Locate the line that contains "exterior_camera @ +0" in the entries below, then repeat it and every following line through the line that contains "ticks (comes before", exactly, and no others.
===============
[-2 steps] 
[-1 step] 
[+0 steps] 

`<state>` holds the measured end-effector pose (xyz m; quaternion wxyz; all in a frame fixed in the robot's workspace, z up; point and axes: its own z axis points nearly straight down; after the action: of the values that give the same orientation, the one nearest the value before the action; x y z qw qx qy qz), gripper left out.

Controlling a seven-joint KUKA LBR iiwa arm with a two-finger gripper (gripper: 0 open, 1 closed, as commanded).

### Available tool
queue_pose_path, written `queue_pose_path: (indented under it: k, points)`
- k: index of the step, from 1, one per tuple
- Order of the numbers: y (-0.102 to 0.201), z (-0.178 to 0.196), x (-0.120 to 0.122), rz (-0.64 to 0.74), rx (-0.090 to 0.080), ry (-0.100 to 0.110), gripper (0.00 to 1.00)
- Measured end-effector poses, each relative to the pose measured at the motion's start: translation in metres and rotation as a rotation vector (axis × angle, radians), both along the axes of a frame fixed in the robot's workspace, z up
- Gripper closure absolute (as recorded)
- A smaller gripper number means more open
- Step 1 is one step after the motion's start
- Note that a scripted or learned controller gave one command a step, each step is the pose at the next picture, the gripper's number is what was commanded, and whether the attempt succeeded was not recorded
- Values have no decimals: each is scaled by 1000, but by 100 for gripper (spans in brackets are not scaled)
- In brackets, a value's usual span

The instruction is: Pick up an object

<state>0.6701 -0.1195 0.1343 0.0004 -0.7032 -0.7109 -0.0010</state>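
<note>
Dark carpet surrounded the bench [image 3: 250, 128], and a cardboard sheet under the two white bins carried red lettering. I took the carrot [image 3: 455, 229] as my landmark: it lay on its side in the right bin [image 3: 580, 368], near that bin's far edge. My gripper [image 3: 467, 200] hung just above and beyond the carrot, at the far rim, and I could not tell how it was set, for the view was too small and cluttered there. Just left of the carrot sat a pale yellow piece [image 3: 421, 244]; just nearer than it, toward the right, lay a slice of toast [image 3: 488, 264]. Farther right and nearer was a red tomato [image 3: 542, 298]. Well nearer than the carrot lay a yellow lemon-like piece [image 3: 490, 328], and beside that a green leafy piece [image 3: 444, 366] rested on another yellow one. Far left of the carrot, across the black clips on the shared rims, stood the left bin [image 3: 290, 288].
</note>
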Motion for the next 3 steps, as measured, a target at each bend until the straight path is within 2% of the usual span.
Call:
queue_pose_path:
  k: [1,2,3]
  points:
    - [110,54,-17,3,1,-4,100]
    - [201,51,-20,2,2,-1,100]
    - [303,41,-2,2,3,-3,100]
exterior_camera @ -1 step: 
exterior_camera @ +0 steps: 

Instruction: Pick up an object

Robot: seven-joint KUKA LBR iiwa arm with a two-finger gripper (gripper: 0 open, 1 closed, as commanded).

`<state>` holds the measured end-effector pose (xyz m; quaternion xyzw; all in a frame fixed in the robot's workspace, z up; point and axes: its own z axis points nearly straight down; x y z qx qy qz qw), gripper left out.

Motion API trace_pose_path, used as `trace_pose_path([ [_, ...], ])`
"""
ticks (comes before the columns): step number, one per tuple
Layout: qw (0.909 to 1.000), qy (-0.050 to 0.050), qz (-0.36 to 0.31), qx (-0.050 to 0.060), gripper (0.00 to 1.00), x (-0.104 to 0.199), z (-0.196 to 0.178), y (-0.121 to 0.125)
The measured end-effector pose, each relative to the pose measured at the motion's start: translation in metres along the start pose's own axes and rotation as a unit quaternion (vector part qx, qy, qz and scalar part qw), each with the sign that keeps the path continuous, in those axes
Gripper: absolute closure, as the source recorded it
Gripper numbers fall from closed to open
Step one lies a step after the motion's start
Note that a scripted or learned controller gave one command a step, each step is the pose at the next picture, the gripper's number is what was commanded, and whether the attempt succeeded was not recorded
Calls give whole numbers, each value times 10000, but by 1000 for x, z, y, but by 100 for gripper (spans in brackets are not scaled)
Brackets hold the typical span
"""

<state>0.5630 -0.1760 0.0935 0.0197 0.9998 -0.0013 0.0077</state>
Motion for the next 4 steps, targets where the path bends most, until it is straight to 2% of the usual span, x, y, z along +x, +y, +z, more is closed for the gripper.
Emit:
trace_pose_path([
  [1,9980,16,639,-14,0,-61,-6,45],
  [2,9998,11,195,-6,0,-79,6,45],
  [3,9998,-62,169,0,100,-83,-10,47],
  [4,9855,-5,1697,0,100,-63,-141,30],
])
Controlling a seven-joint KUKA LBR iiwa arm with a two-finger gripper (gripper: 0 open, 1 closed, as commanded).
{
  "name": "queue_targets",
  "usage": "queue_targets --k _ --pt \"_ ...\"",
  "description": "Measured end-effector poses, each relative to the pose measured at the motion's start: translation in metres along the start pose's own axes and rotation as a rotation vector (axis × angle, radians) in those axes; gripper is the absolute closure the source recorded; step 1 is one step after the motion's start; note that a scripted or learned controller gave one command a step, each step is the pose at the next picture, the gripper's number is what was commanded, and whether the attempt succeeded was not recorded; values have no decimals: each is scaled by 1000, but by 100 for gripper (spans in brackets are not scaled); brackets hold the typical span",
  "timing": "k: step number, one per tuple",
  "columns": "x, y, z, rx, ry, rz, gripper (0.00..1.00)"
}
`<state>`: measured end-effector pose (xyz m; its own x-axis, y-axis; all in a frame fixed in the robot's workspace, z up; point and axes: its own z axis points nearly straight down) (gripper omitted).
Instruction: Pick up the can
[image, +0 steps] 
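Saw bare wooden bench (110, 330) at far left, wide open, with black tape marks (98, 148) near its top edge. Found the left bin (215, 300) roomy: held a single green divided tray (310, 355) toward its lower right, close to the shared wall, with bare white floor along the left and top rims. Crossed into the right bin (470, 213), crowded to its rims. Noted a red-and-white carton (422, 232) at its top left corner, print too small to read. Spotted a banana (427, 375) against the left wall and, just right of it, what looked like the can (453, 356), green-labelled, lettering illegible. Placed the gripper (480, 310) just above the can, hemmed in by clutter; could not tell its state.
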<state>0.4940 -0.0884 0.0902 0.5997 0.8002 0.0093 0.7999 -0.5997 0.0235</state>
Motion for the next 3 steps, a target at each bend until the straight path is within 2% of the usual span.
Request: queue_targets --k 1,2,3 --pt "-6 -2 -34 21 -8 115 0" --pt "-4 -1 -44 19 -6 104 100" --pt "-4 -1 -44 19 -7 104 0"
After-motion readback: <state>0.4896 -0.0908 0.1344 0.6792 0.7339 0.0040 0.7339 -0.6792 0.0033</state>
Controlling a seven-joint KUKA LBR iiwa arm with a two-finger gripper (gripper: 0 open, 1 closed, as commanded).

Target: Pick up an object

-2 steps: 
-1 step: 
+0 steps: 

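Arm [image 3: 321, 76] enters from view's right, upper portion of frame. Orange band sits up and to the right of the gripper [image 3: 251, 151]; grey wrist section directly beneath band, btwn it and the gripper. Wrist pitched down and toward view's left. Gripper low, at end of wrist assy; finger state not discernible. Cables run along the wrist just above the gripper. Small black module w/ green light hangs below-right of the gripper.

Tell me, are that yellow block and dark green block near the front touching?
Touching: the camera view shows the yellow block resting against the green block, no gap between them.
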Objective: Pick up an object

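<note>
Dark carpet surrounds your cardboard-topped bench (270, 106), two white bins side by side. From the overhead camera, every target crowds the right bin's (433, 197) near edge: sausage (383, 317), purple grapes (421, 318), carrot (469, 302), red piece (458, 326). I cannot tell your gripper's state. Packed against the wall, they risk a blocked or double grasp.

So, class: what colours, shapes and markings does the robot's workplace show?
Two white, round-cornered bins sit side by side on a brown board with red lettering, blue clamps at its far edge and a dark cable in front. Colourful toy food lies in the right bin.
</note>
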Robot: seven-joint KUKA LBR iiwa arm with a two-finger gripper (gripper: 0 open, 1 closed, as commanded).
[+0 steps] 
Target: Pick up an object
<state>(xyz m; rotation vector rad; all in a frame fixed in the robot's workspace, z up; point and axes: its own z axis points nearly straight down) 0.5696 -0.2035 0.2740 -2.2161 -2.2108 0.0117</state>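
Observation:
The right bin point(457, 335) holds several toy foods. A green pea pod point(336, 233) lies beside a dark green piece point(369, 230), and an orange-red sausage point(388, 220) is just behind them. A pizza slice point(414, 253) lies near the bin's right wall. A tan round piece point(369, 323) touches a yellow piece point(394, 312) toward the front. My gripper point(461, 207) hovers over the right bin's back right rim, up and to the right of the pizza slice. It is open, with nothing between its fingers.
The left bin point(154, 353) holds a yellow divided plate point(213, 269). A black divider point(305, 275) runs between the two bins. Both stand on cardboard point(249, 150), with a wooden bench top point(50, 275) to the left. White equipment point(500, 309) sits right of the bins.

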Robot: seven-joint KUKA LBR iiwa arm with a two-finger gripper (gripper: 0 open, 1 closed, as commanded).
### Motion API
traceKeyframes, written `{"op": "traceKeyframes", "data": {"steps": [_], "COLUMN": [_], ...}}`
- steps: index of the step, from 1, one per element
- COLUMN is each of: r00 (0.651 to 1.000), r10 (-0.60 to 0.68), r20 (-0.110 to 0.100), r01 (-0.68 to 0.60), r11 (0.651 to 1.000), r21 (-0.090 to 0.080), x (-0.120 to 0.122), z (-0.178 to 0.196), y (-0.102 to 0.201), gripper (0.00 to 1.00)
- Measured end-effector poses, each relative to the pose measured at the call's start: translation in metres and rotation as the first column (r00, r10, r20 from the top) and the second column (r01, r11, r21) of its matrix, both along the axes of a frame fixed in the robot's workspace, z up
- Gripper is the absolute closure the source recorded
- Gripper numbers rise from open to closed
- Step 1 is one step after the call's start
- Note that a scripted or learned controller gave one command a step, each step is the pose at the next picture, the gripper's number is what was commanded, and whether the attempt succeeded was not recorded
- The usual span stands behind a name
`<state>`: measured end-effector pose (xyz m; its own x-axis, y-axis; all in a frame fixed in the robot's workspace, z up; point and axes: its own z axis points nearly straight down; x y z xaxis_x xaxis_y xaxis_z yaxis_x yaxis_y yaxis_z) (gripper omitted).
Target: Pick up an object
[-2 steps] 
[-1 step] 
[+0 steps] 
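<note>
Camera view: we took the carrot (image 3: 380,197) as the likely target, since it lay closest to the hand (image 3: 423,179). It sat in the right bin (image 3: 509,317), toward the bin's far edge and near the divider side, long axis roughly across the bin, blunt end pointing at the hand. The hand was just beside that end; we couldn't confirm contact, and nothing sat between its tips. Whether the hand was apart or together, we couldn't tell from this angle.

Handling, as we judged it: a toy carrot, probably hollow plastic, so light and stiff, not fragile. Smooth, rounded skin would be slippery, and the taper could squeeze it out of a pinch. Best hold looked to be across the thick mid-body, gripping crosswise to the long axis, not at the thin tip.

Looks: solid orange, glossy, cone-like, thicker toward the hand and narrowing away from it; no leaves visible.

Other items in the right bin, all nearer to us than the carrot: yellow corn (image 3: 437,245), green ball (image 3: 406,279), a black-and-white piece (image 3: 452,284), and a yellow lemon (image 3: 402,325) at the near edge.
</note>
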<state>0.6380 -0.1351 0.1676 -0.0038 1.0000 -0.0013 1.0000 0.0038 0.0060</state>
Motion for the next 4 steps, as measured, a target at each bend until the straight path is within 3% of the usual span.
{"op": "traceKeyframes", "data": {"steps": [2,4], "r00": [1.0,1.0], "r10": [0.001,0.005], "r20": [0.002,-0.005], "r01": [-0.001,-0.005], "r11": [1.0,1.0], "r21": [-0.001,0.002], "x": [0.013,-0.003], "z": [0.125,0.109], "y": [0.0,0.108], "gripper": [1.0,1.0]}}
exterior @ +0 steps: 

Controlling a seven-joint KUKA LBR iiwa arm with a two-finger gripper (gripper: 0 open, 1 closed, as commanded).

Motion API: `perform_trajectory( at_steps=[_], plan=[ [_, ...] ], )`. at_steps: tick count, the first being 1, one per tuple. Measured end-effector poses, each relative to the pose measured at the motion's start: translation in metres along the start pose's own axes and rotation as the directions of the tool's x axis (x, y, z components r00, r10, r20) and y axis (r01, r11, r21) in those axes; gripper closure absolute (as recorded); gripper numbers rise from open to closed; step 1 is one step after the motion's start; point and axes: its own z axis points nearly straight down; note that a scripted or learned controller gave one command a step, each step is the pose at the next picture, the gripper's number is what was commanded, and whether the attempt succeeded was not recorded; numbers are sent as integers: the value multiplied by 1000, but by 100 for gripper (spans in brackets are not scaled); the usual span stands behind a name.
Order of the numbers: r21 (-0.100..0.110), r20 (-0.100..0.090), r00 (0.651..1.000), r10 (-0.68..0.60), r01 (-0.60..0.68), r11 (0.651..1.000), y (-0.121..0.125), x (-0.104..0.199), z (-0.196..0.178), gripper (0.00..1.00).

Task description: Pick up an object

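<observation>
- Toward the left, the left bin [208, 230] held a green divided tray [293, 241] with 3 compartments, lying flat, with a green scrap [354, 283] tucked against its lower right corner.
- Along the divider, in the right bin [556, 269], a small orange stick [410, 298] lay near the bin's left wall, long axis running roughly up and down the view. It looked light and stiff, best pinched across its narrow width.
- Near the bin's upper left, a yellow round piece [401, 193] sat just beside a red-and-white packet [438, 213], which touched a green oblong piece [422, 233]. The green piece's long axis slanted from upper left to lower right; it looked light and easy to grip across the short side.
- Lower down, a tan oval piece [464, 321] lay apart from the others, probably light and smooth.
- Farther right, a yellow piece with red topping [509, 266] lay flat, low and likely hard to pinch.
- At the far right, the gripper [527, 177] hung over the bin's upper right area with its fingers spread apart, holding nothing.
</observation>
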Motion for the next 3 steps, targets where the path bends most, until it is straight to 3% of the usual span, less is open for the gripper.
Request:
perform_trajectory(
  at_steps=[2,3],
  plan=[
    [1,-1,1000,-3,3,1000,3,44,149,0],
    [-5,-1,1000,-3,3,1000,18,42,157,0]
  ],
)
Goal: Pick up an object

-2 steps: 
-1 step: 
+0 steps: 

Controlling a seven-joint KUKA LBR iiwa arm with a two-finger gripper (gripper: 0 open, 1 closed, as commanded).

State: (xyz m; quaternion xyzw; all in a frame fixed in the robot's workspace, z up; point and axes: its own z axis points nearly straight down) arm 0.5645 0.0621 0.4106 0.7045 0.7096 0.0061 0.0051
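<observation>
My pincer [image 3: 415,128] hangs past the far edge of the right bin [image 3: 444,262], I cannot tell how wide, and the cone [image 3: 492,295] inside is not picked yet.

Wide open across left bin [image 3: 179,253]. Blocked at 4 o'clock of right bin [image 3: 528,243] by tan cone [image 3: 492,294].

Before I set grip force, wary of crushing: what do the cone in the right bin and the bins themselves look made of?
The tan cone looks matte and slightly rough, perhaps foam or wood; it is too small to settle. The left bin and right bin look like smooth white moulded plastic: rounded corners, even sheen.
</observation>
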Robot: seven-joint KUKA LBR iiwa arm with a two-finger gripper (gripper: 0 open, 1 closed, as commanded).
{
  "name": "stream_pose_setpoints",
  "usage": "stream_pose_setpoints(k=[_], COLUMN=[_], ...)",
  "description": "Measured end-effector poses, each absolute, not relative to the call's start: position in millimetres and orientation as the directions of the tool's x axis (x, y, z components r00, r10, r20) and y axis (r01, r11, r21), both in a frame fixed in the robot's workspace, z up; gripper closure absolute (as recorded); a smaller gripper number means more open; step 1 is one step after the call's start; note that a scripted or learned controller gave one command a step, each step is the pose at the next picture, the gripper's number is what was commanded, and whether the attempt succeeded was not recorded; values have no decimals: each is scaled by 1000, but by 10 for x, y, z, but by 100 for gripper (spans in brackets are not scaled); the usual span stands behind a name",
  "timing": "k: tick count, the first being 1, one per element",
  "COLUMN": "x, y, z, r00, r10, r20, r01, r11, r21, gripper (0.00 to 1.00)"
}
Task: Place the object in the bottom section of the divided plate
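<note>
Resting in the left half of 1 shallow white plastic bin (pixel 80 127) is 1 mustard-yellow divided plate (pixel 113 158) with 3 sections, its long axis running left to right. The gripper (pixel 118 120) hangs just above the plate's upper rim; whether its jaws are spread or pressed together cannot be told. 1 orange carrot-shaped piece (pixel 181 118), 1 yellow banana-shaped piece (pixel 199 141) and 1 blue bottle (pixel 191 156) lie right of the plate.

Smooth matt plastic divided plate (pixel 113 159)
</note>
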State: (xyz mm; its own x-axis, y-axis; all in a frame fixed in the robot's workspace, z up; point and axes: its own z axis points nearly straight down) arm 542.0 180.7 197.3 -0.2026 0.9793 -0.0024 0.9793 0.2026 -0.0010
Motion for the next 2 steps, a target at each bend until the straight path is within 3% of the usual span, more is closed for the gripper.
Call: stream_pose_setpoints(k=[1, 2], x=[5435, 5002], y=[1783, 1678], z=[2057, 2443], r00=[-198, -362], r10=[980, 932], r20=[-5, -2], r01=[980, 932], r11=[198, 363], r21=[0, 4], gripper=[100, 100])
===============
Result of the task:
exterior_camera @ +0 steps: 

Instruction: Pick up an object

Robot: seven-joint KUKA LBR iiwa arm with a two-finger gripper (gripper: 0 open, 1 closed, as commanded).

`<state>` holds the measured end-effector pose (xyz m; quaternion xyzw; all in a frame fixed in the robot's workspace, z up; point and axes: its own z axis points nearly straight down; x y z qx qy qz qw), gripper left out.

Motion API trace_pose_path, used as `trace_pose_path([ [_, ...], ])`
"""
ticks (comes before the columns): step number, one per tuple

Nothing else belongs in this output.